I went from Class D to Luxman A/AB - And most of what you think is wrong


Hi everyone,

As most of you know, I’m a fan of Class D. I have lived with ICEPower 250AS based amps for a couple of years. Before that I lived with a pair of Parasound A21s (for HT) and now I’m listening to a Luxman 507ux.


I have some thoughts after long term listening:
  • The tropes of Class D having particularly bad, noticeable Class D qualities are all wrong and have been for years.
  • No one has ever heard my Class D amps and gone: "Oh, wow, Class D, that’s why I hate it."
  • The Luxman is a better amp than my ICEPower modules, which are already pretty old.

I found the Class D a touch warm, powerful, noise free. Blindfolded I cannot tell them apart from the Parasound A21s which are completely linear, and run a touch warm due to high Class A operation, and VERY similar in power output.


The Luxman 507 beats them both, but no amp stands out as nasty sounding or lacking in the ability to be musical and involving.


What the Luxman 507 does better is in the midrange and ends of the spectrum. It is less dark, sweeter in the midrange, and sounds more powerful, almost "louder" in the sense of having more treble and bass. It IS a better amplifier than I had before. Imaging is about the same.


There was one significant operational difference, which others have confirmed. I don't know why this is true, but the Class D amps needed 2-4 days to warm up. The Luxman needs no time at all. I have no rational, engineering explanation for this. After leaving the ICEPower amps off for a weekend, they sounded pretty low fi. Took 2 days to come back. I can come home after work and turn the Luxman on and it sounds great from the first moment.


Please keep this in mind when evaluating.


Best,

E
erik_squires
This one too  devilboy

https://www.theabsolutesound.com/articles/technics-launches-hot-new-products/

From the Absolute Sounds review.
" The amplifier section delivers 100Wpc into 4 ohms (50Wpc into 8 ohms), and features a GaN-FET driver to perform high-speed switching with minimal loss for greater transparency"    
 

The Gramophone review said the Technics was not the most detailed thing around and the Hometheater review guy is now raving about a Levinson Integrated class A/B amp.  I guess Technics GaN amps have come and gone........and who the heck is going to buy the big Technics GaN amp?  anyone?  I have no doubt GaNs will be used in state of the art products some day.....but that day has not arrived.  Even the $36K Merrill does not have the depth or dynamics of the CH Precision.  There will be State of the Art GaN and other super class D amps in the future....the future looks bright.  However, today's $3K class D is really good.  But every single class D amp sounds different from every other one whether they are using Mosfets, GaNs, high switching frequency or low switching frequency.  There is no silver bullet.  Every single thing you do to an amp changes the sound....no matter what the class.  Everything has to be done to the nth degree or you don't get what is possible.  If you don't damp the heatsinks on class A/AB amps you add ringing sound....everything must be done right.  One spec or transistor type does not bring State of the Art sound.
Just an FYI, I was reading my Audio Alchemy manuals last night, Turns out it is not 175 wpc, but 125 @ 8ohms and 200 @ 4 ohms. No wonder the 350wpc PSA M700s sounded significantly beefier.

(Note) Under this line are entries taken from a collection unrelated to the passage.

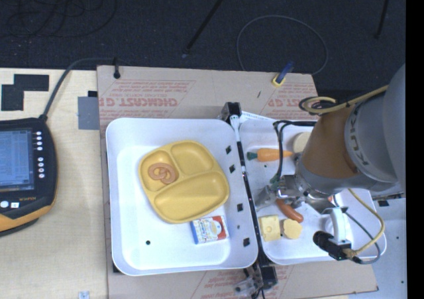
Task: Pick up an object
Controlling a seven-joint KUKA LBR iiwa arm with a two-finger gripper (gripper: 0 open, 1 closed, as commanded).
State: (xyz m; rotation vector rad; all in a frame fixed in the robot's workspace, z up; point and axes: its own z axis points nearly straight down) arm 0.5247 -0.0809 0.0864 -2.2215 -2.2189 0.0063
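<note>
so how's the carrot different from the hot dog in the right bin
The carrot is orange with a green tip and lies level across the view; the hot dog is reddish brown and lies at a slant. The carrot sits at the far end of the right bin, apart from the arm; the hot dog lies nearer, just under the wrist. Both are small, long toy foods.

Place: robotics lab
Arm: grey industrial arm (pixel 371 138) reaching in from the right
Control: teach pendant (pixel 23 168) at left
Counter: two white bins (pixel 126 158) on printed cardboard (pixel 172 95)
Floor: dark carpet, loose cables (pixel 285 32) at far side
</note>
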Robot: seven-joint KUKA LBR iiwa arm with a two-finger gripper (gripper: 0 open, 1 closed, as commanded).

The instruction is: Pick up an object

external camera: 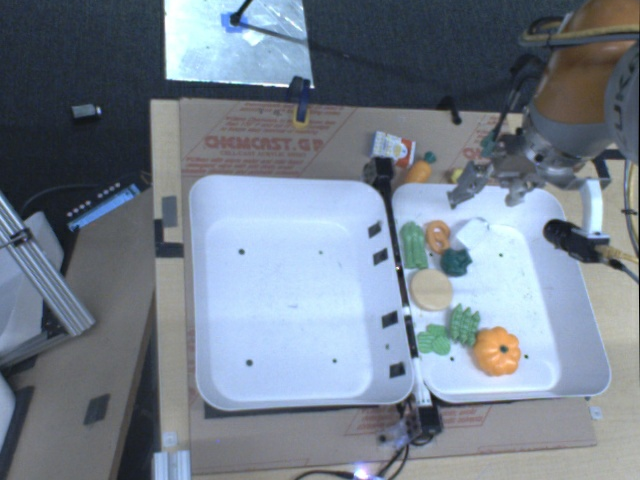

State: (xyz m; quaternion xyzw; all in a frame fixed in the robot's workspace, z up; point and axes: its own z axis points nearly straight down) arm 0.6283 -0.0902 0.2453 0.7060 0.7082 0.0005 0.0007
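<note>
Task barely begun: the gripper (494, 187), its jaws spread and nothing held, is poised at the right bin's (575, 298) twelve-o'clock rim, the orange pumpkin (497, 351) and other toys left unlifted.

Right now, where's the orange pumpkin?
The orange pumpkin sits in the right bin, near its front edge, just right of the green ridged toy and below the tan disc.
</note>
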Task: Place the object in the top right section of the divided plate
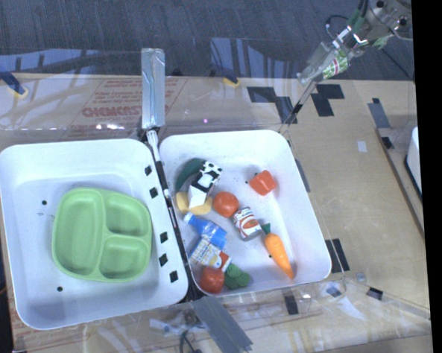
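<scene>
Camera view, from above: the bench [357,201] spreads pale and taped under two white bins set side by side. The left bin [11,170] holds the green divided plate [68,241], which lies flat near its middle; the plate's top right section [126,213] faces the wall shared by the bins. The right bin [295,167] carries all the loose toy food, so the object for the task lies somewhere in that heap, well apart from the plate. Which piece is meant I cannot tell.

My arm [379,9] comes in at the upper right corner, and my gripper [292,114] slants down toward the far right corner of the right bin, above its rim and away from the heap. It looks blurred, so I cannot tell whether my jaws are released or clenched.

A strip of silver tape [153,87] stands upright at the far end of the shared wall. Among the toys, a black-and-white carton [203,180] leans near the shared wall. A carrot [279,254] lies by the near right wall. A blue bottle [207,229] sits below a red tomato [225,204], with a small can [245,223] just beside them. An orange-red piece [263,183] rests alone toward the far side.
</scene>
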Controlling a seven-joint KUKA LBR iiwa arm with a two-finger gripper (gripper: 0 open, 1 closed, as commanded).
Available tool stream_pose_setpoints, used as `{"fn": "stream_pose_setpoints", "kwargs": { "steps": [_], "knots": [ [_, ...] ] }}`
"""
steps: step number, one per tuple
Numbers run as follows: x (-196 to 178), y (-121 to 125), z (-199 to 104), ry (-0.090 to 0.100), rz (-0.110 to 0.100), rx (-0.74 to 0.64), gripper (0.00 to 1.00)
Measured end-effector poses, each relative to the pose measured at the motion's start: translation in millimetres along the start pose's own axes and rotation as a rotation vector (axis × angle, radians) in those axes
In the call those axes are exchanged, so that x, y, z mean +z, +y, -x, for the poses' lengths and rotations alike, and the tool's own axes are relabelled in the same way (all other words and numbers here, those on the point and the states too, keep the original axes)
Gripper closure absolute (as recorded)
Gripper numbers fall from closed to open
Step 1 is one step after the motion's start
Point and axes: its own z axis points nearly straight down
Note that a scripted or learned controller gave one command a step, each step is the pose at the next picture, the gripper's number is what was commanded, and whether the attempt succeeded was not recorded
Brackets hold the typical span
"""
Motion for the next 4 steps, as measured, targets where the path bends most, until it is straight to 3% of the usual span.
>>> {"fn": "stream_pose_setpoints", "kwargs": {
  "steps": [3, 4],
  "knots": [
    [0.5, -8.1, -2.9, 0.007, -0.005, -0.778, 0.00],
    [-0.2, -7.6, -2.6, 0.005, -0.003, -0.847, 0.00]
  ]
}}
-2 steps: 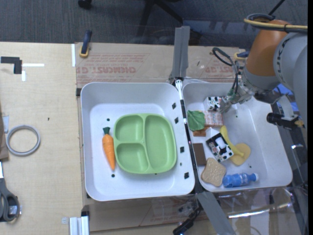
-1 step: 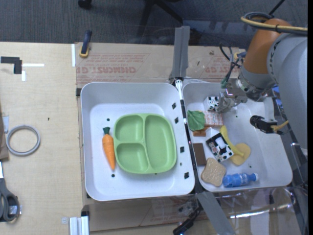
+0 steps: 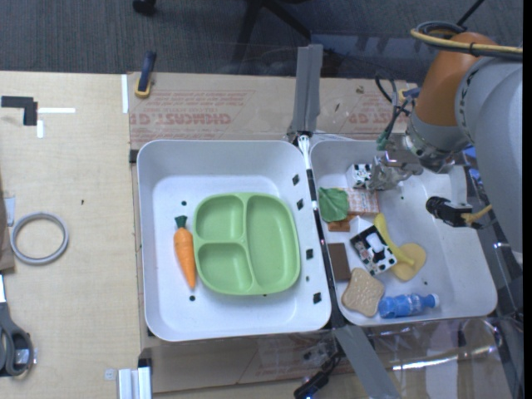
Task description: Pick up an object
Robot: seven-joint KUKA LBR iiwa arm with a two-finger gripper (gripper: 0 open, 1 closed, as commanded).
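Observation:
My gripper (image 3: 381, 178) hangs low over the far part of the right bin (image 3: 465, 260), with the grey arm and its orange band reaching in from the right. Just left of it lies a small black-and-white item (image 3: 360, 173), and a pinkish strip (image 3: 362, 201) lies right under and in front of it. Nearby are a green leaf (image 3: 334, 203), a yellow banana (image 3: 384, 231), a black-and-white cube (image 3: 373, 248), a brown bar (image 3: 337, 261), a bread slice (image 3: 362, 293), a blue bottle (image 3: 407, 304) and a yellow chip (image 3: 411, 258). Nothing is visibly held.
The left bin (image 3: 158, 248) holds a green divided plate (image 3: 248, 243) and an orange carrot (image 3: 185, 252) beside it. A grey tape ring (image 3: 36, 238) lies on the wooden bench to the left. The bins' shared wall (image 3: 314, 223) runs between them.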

Now, if I could just get an update on delivery of my EVS 1200 from Ric...  it's been over a month since I paid for it (7/02)
This is what I mean about George doing very little listening, and therefore making it hard for his arguments to be persuasive.

Most others on this thread, starting from myself, are commenting from actual listening experience.

Notice please in all my threads how often I’ve gone after listeners who post their personal experience. Never. I may not agree with them, but their experience is their own. When it comes to Class D in modern times, George rarely goes there.


Now, purely from theory, the Technics qualifies as an actual digital amp with DSP used to compensate for speaker impedance interactions. You can't separate the type of transistor, switching speed, and DSP to tell which is responsible for what.  I do think the DSP impedance compensation is very cool, but it means a second DAC in your stream.